Work instruction => Any image in the records is to be skipped; everything else should be reproduced exactly.

[Start of section]

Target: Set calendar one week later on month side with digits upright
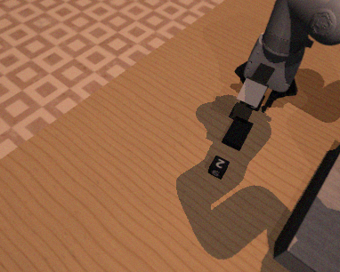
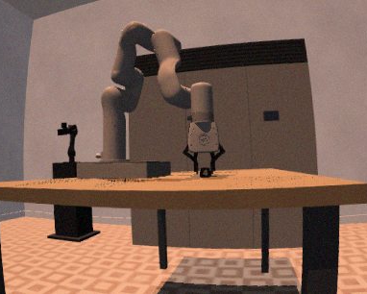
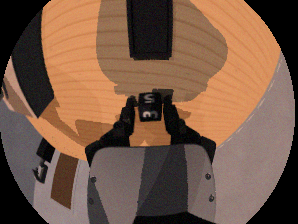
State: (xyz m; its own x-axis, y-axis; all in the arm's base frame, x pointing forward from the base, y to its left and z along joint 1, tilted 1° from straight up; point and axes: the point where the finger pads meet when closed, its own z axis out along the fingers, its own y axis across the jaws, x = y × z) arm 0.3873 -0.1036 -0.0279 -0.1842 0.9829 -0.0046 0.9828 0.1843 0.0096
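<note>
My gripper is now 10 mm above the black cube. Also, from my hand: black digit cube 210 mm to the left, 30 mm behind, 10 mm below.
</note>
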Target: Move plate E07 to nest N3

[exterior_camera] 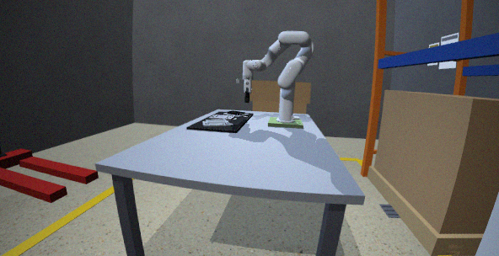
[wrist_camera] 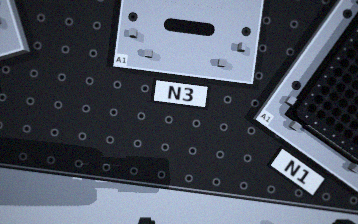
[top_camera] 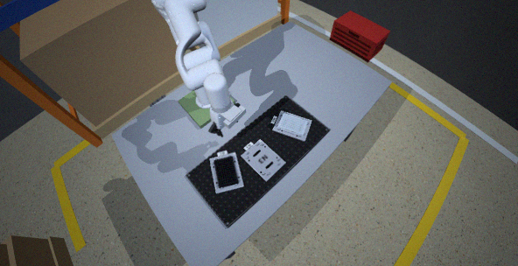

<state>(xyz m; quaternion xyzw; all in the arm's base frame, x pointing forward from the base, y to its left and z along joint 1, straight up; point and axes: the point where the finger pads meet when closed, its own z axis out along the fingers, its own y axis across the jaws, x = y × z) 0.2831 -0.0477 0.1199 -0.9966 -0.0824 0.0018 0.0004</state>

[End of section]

Solution below =>
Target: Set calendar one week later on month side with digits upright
State: (xyz m; its own x-axis, y-axis; all in the arm's base frame, x pointing forward from the base, y to its left and z along joint 1, tilted 1° from straight up; point and axes: the point where the finger pads meet when closed, its own z axis out along the fingers, its own y axis across the jaws, x = y × z) arm 0.3873 -0.1036 -0.0279 -0.1842 0.9829 -0.0046 0.9828 0.1843 0.0096
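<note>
My gripper is now 10 mm above the black cube. Also, from my hand: black digit cube 210 mm to the left, 30 mm behind, 10 mm below.
</note>
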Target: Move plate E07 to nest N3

[exterior_camera] 
[wrist_camera] 
[top_camera] 

<state>(xyz m; quaternion xyzw; all in the arm's base frame, x pointing forward from the base, y to its left and z along joint 1, straight up; point and axes: the point where the finger pads meet when closed, its own z axis out along the fingers, its own y axis across the jaws, x = y × z) 0.2831 -0.0477 0.1199 -0.9966 -0.0824 0.0018 0.0004</state>

That concludes the exercise.